# Exercise objective:
All of the data that appears below is to be given again precisely as written.

# Given material:
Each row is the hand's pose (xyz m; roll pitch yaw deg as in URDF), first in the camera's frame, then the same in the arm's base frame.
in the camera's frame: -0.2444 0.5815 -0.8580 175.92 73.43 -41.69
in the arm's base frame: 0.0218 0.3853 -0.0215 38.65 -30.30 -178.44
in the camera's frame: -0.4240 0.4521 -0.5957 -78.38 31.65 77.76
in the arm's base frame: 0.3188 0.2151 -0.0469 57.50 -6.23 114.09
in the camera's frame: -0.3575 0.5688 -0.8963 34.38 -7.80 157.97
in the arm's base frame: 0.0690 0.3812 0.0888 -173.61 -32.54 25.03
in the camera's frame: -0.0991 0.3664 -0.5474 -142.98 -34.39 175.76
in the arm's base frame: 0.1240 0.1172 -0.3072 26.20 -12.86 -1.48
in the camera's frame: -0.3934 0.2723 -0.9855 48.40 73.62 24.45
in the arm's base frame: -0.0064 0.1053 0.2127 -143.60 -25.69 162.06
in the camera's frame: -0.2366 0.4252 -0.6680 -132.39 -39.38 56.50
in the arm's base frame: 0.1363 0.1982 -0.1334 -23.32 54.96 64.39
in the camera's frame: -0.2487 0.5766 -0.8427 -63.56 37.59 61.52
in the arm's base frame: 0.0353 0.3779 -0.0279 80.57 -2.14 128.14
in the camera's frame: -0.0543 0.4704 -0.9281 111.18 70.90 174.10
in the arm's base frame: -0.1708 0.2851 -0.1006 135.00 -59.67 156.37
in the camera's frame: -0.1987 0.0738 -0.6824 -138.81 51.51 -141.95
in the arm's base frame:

# Reply:
Each row is the hand's pose (xyz m; roll pitch yaw deg as in URDF), first in the camera's frame, then the same in the arm's base frame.
in the camera's frame: -0.2444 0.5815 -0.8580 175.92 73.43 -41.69
in the arm's base frame: 0.0218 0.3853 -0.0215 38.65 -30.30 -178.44
in the camera's frame: -0.4240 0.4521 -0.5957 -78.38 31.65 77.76
in the arm's base frame: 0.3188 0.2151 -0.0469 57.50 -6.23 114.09
in the camera's frame: -0.3575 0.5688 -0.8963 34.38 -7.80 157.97
in the arm's base frame: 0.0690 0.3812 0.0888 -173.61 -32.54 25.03
in the camera's frame: -0.0991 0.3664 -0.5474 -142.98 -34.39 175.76
in the arm's base frame: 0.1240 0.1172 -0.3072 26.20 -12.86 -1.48
in the camera's frame: -0.3934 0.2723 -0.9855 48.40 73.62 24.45
in the arm's base frame: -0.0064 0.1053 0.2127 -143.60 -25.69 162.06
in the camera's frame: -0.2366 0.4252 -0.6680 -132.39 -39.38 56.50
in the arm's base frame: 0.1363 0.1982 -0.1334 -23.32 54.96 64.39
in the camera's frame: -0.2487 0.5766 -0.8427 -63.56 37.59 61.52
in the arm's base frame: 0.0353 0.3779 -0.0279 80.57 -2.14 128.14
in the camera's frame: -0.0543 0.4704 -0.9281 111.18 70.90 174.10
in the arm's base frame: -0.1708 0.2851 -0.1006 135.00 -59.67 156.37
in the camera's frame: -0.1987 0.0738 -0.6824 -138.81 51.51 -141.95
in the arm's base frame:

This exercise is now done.